To override the built-in appEvents with your own, pass appEvents option when constructing your API instance. The provided object must have 4 function properties named emit, on, stop, and resume. Here's an example:

const appEvents = {
  async emit(name, ...args) {},
  on(name, func) {},
  stop() {},
  resume() {}
};

const api = new ReactionAPICore({ appEvents });
  • stop should stop emission and resume should resume emission. Neither takes any arguments.
  • emit:
    • emit may or may not return a Promise, but either way the final returned value must be undefined
    • When emission is stopped, emit should do nothing
    • When emission is not stopped, emit should call each handler registered by on one by one. If a handler returns a Promise, wait until it resolves or rejects before calling the next handler. emit itself should not resolve or reject until all handlers have been called and have resolved or rejected.
    • Any additional args passed to emit should be passed along to each handler function.
  • on registers a handler function to be called by emit.
  • Handlers are called only after they are registered. Any events emitted prior to registering a handler are never handled by that handler.

Writing Tests Using ReactionTestAPICore

Refer to Writing Jest Integration Tests.

Developer Certificate of Origin

We use the Developer Certificate of Origin (DCO) in lieu of a Contributor License Agreement for all contributions to Reaction Commerce open source projects. We request that contributors agree to the terms of the DCO and indicate that agreement by signing-off all commits made to Reaction Commerce projects by adding a line with your name and email address to every Git commit message contributed:

Signed-off-by: Jane Doe <jane.doe@example.com>

You can sign-off your commit automatically with Git by using git commit -s if you have your user.name and user.email set as part of your Git configuration.

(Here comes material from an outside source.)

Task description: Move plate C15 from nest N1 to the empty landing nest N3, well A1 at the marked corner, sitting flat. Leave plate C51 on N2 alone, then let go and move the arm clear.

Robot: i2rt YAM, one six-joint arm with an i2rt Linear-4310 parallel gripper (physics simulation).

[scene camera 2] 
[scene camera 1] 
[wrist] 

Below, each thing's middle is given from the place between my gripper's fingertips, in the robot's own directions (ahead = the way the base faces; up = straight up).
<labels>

We ask that you use your real full name (please no anonymous contributions or pseudonyms) and a real email address. By signing-off your commit you are certifying that you have the right to submit it under the GNU GPLv3 License.

We use the Probot DCO GitHub app to check for DCO sign-offs of every commit.

If you forget to sign-off your commits, the DCO bot will remind you and give you detailed instructions for how to amend your commits to add a signature.